■ **THE TASK**:
Give every line from the entries that contains "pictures".

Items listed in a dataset
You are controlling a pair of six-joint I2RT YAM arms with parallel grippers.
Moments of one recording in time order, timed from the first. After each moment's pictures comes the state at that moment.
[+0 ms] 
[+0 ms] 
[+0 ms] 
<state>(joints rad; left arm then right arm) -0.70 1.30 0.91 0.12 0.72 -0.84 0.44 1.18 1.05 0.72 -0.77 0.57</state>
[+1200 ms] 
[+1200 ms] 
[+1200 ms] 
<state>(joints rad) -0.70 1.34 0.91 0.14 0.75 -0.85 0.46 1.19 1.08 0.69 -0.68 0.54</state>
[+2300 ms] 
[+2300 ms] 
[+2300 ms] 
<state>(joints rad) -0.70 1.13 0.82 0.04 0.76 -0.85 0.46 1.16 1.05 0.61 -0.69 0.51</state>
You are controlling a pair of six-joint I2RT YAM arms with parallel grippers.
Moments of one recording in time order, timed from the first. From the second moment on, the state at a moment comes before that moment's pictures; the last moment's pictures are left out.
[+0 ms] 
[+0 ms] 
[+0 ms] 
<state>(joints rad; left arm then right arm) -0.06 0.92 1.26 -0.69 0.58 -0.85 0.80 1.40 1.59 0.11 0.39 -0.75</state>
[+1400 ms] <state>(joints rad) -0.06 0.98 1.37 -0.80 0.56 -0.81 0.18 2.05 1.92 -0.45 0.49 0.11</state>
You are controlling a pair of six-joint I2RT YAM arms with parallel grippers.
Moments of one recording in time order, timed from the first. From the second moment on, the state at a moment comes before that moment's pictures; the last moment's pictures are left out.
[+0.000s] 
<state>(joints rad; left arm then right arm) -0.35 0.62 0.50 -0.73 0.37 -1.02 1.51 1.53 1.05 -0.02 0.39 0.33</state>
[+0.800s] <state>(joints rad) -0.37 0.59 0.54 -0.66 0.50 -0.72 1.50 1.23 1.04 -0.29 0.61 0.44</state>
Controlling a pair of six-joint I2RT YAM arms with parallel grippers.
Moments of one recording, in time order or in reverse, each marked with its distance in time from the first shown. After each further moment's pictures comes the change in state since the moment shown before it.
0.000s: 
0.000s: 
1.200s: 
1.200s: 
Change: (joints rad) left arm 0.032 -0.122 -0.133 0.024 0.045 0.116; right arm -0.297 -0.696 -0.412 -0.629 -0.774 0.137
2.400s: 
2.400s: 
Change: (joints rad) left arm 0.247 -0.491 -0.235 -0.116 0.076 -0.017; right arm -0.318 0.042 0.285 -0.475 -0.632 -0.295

■ **EXERCISE RESULT**:
Moments of one recording in time order, timed from the first. After each moment's pictures comes the state at that moment.
Moments of one recording in time order, timed from the first. From the second moment on, the state at a moment comes before that moment's pictures; the last moment's pictures are left out.
Moments of one recording in time order, timed from the first. From the second moment on, the state at a moment comes before that moment's pictures; the last moment's pictures are left out.
Moments of one recording, in time order or in reverse, each marked with its distance in time from the first shown. After each further moment's pictures comes the change in state since the moment shown before it.

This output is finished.